After only few days from the release of Ubuntu 7.10, the pendrivelinux.com has released the new manual to install this new version of the famous Linux distro on a USB key and we have posted a short but effective review about this new manual on our Linux Page (in Spanish). As usual the instruction contained on the site are very clear and simple to follow. We have been able to create our Ubuntu 7.10 Key in less than 40 minutes and without any particular problem. Unfortunately, we were not able to save the changes we had made to personalize our USB key but we really enjoy the possibilities offered by a so powerful OS as Ubuntu (if someone knows how to save the changes, please, post a comment – Thanks). Strongly recommended!
This week, in our Linux Page (in Spanish) we have posted a brief but complete review about Krusader: one of the best file manager for KDE. As we all know, in the next Ubuntu 7.10 we will find the new Dolphin beyond to the traditional Konqueror (the KDE file manager and universal viewer) but we would like to prefer to keep your attention on this twin panel file manager. The complete list of Krusader’s features is so long that we prefer to underline just the main ones. In fact, two of the most interesting features are the remote connection manager and the special function for synchronizing directories which are very simple to use. Moreover the possibility of creating a customized menu gets Krusader very user friendly. Recommended!
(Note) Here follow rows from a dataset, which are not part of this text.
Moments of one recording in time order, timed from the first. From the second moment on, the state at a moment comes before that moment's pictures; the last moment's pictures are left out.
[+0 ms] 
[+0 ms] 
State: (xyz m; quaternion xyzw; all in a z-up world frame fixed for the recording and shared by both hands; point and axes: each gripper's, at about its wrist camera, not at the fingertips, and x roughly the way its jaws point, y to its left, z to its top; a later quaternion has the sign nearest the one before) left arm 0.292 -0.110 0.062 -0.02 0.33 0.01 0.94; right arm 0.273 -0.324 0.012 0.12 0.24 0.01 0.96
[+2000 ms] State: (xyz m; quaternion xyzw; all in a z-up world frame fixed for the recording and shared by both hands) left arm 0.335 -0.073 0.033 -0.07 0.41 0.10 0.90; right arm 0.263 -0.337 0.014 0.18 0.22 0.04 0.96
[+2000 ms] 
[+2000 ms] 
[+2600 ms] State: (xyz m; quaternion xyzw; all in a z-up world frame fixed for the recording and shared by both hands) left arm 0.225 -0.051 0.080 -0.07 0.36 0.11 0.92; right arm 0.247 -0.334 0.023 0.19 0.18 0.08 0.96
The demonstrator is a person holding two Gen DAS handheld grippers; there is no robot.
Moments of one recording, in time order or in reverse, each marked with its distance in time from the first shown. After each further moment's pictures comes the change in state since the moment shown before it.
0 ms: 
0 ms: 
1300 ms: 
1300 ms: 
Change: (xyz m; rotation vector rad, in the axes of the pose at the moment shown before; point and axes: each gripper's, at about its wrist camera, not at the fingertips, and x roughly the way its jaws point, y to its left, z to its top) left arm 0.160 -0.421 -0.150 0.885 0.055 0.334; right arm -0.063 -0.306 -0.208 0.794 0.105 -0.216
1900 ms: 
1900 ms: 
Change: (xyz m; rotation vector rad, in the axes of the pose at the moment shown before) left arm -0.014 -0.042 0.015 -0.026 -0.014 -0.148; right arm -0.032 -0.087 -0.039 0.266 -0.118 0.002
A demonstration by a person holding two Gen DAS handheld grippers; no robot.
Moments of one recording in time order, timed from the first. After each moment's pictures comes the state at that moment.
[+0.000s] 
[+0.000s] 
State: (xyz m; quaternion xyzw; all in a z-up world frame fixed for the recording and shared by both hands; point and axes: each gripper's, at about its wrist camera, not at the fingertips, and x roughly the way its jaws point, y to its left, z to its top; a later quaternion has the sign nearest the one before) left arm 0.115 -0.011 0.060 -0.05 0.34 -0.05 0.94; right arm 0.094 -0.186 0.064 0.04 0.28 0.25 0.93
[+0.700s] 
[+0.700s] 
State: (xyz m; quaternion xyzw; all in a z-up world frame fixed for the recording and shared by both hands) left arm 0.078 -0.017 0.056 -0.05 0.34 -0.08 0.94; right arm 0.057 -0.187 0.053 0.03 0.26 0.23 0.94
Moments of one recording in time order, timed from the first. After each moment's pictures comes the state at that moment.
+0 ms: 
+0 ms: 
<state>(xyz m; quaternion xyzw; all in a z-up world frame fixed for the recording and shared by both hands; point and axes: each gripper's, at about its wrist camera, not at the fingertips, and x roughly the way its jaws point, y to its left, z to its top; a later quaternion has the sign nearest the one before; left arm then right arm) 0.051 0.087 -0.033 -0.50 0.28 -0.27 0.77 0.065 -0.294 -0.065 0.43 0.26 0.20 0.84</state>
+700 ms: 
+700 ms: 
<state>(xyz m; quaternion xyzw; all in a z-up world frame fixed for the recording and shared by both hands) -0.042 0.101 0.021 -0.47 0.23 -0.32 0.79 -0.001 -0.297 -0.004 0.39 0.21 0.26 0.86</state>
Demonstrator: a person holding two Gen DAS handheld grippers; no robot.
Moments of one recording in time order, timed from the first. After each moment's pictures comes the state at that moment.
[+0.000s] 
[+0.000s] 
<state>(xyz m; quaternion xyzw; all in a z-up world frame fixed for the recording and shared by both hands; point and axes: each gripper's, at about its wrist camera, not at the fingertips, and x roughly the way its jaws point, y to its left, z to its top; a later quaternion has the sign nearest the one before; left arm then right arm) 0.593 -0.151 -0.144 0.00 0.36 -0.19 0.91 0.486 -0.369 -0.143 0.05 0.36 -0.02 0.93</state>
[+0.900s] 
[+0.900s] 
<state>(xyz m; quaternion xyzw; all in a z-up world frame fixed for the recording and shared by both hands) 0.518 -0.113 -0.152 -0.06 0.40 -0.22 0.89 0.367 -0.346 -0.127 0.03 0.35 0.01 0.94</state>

This week we have reviewed a useful multiplatform (Windows, Linux and OS X) software dedicated to all the people who desire read their favorite web-sites also when disconnected from the web. HTTrack is a very powerful program which contains easy (not always unfortunately) features to download complete websites and navigate them when outline. In our Freeware Page you can find a brief but incisive review about this program. Moreover for the Linux geeks, we inserted some tips (how to install and useful links) about HTTrack in our Linux Page. Sometimes the use of HTTrack could be a little difficult but after some experiments you will be able to manage it without problems. Enjoy it!
Today, in our Linux Page (in Spanish) we have post a review about Qtpfsgui: a very powerful program to create HDR images. Qtpfsgui supports the following HDR formats: OpenEXR, Radiance RGBE, Tiff (16bit, 32bit and LogLuvand), Raw image and PFS native. Obviously also LDR extensions are well managed: JPEG, PNG, PPM, PBM, and TIFF(8 bit). Using this program you can easily create terrific looking HDR files from a set of images (formats: JPEG, TIFF 8bit and 16bit, RAW) of the same scene taken at different exposure setting. The program is very easy to use and after just few minutes you learn how to use it properly. Last but not least, the Qtpfsgui website has a link to useful documentation in French and a (unfortunately missing) link for Ubuntu users.